* [Task description]
Scan the entries line by line and return those with "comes".

* [Dataset extract]
------------------------------------------------

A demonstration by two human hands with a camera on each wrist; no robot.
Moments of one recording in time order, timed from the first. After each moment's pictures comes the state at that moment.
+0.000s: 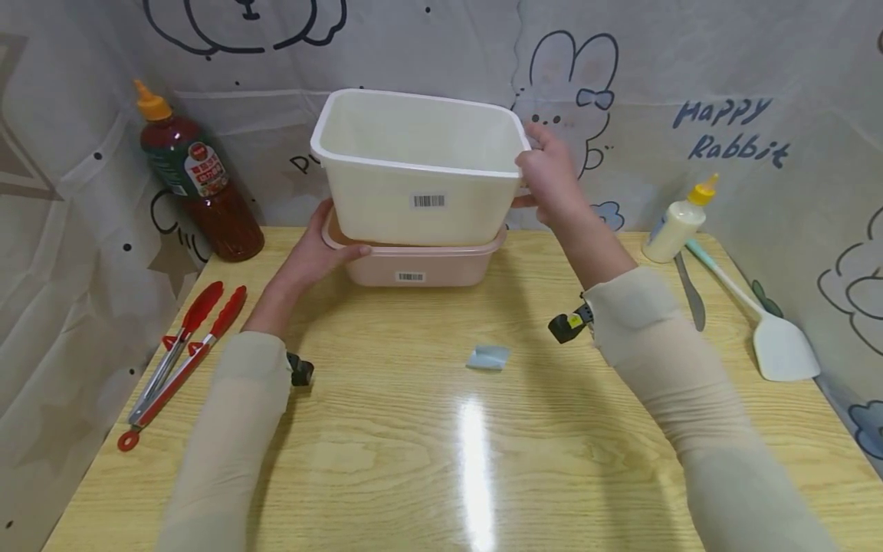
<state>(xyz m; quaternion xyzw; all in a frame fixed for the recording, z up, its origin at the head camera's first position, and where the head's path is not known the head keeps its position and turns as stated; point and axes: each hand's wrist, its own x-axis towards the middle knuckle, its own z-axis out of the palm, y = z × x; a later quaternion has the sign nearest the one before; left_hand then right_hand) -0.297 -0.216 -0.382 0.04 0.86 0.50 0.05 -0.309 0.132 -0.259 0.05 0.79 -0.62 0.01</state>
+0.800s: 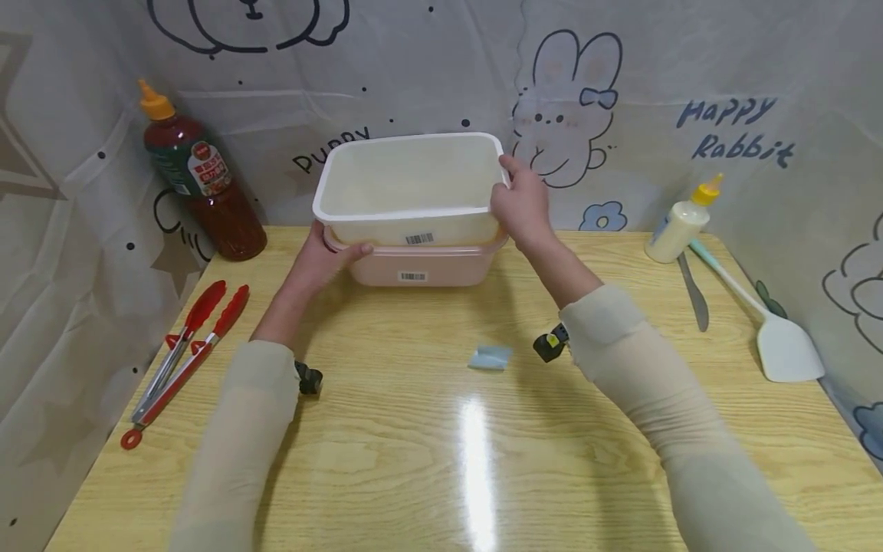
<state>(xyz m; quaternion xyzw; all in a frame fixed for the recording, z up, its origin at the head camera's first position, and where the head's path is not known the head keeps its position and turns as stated) -0.286 -0.207 -0.392 0.01 0.84 0.54 0.01 -0.311 0.107 -0.302 0.02 0.86 -0.51 -0.05</state>
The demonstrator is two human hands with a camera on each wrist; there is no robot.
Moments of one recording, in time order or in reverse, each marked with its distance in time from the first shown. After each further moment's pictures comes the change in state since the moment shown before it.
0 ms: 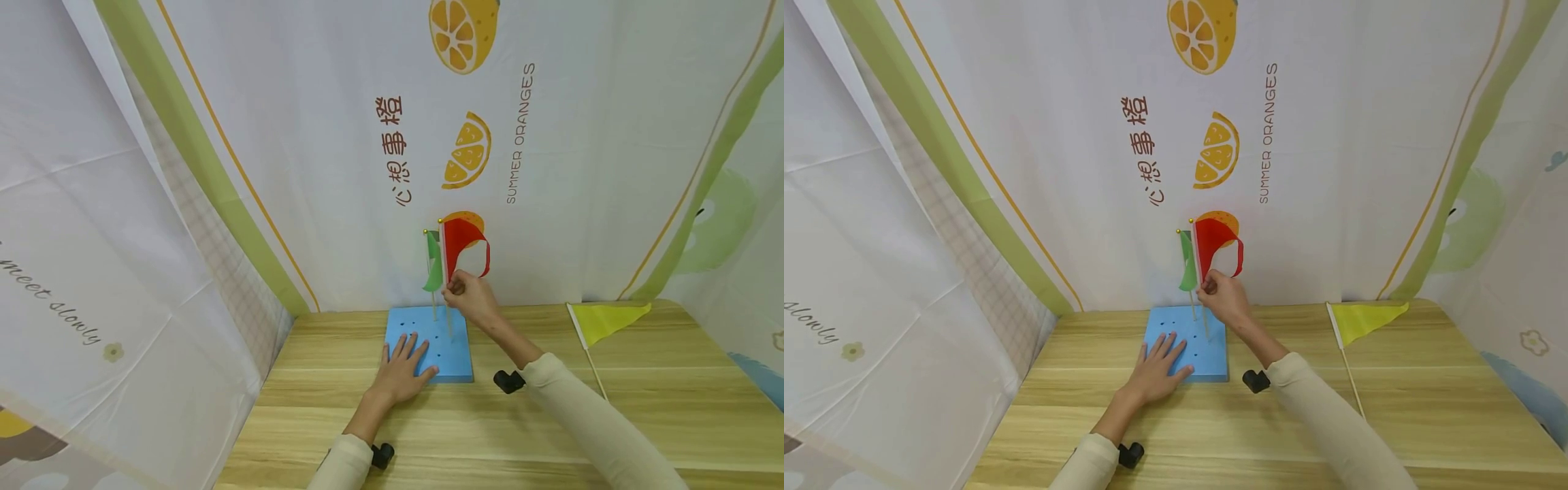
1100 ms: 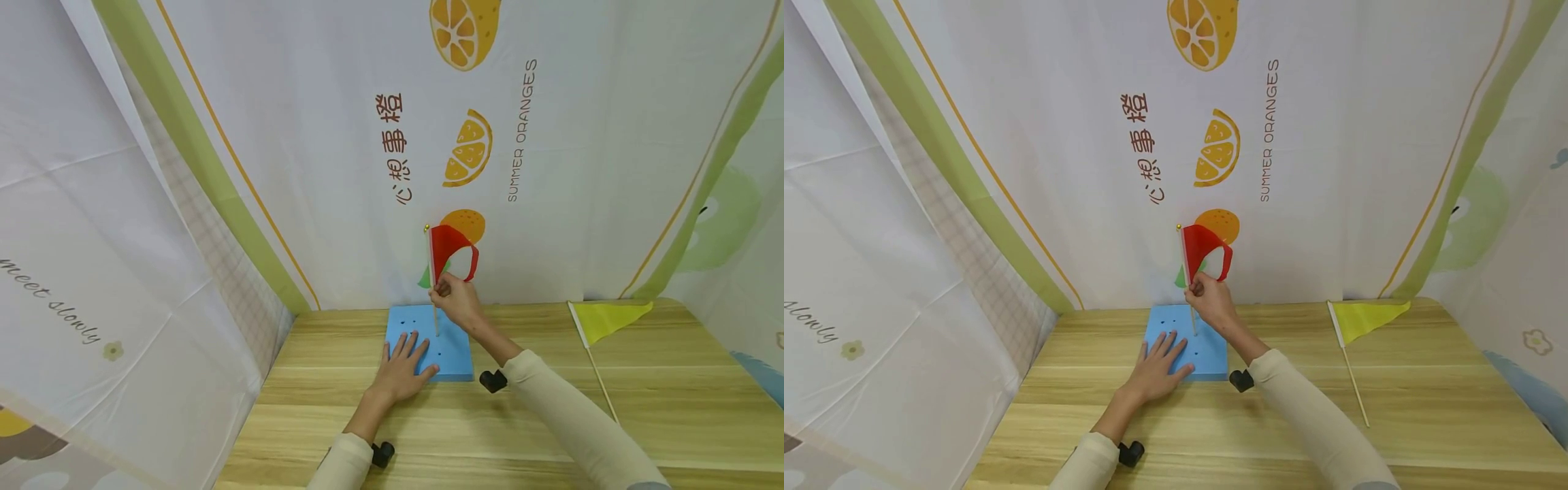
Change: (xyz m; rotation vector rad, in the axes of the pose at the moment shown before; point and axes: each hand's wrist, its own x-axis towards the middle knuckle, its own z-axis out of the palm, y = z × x) left_hand 0.002 0.000 0.001 0.013 -0.008 -0.004; right_hand 0.008 0.004 0.034 0.000 0.022 -0.009
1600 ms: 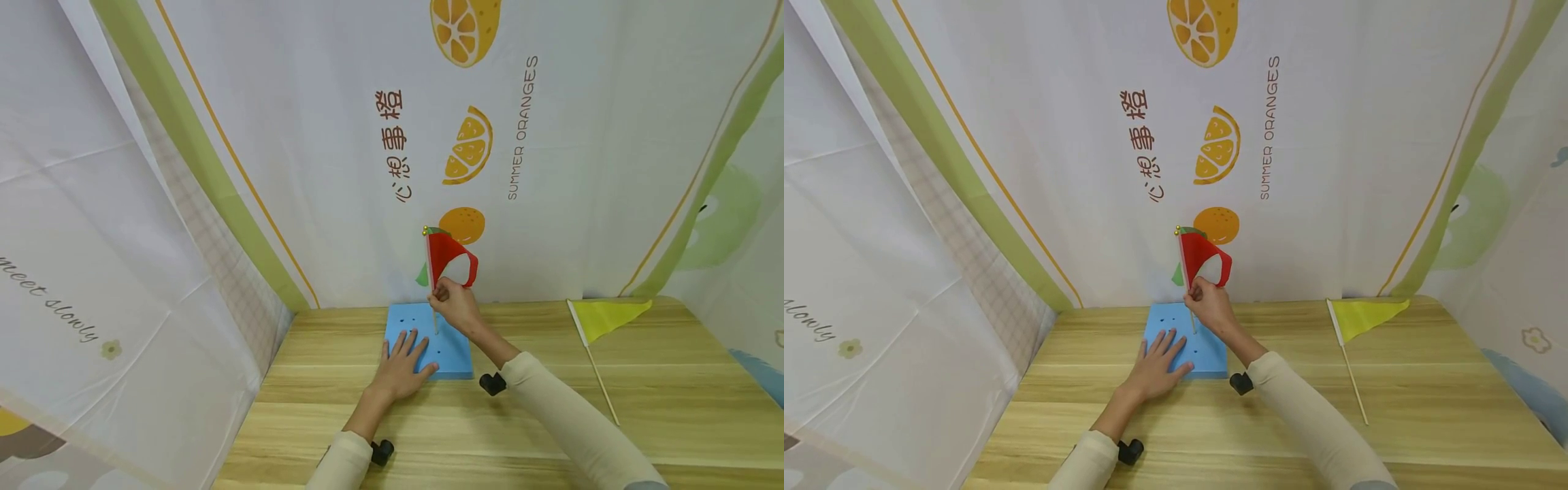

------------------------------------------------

* [Reply]
Moments of one recording in time order, timed from the first. After each moment's pictures comes the state at that moment.
Moments of one recording, in time order or in reverse, each marked with its distance in time from the first shown. After each further moment's pictures comes the change in state since the moment shown before it.

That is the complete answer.